Regression analysis reveals that in the OLS model, LCP has a significant negative effect on LSCP, while Loil has a significant positive effect. In the fixed effect model, LCL and IB have significant positive effects on LSCP, while in the random effect model, LCL and IB have significant negative effects. The Hausman test favors the use of the fixed effect model over the random effect model. Fixed effect and random effect models were utilized to analyze the data across years. In the results, MODWT (Haar) showed the best performance with the lowest values for RMSE, MAE, MPE, and MAPE, using 90% of the dataset. The DENFIS model used LCP, Loil, LCL, and IB as input variables, while MODWT (Haar) used LSCP as the output variable. Validating the findings with the remaining 10% of the data confirmed that MODWT-Haar-DENFIS achieved the highest forecast accuracy.

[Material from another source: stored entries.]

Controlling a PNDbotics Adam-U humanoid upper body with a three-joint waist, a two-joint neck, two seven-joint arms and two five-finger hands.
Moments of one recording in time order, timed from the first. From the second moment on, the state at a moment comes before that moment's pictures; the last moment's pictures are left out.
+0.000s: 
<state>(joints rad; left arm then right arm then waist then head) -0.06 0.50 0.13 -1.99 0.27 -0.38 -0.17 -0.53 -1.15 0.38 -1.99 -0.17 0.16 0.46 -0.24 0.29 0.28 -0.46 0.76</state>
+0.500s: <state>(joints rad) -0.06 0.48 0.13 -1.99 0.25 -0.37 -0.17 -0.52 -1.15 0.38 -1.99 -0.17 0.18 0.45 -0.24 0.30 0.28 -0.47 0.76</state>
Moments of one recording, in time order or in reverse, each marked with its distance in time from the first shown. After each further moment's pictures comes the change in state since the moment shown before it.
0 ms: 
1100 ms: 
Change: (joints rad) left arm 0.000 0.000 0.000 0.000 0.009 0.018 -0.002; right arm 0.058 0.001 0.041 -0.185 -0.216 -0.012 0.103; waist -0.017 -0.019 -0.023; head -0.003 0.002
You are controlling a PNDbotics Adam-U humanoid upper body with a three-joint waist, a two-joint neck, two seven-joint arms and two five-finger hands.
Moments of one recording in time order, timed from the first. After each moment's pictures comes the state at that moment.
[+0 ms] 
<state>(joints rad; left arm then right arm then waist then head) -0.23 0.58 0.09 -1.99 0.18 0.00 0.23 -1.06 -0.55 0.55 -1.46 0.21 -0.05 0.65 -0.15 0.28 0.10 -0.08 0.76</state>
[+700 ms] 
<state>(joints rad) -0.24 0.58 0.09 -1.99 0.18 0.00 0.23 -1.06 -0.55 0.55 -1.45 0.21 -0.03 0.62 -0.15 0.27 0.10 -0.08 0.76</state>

This study on improving volatility prediction of Tadawul using MODWT-Haar-DENFIS has limitations that include the use of a limited set of input variables, namely cost of living, internal bank rate, and oil prices, without considering other macroeconomic variables. Additionally, the study focuses solely on the Tadawul dataset, restricting the generalizability of the findings to other stock exchange markets. To overcome these limitations, future research should incorporate a wider range of macroeconomic variables and expand the experiments to include data from prominent stock exchange markets such as NYSE, NASDAQ, SSE, and HKSE to provide a more comprehensive understanding of stock market volatility prediction. In addition, we will include a qualitative analysis of investor behavior to further enrich our study and provide a holistic view of the factors influencing stock market volatility. By integrating qualitative insights into our modeling approach, we aim to capture the nuances of investor sentiment, emotions, and decision-making processes more effectively.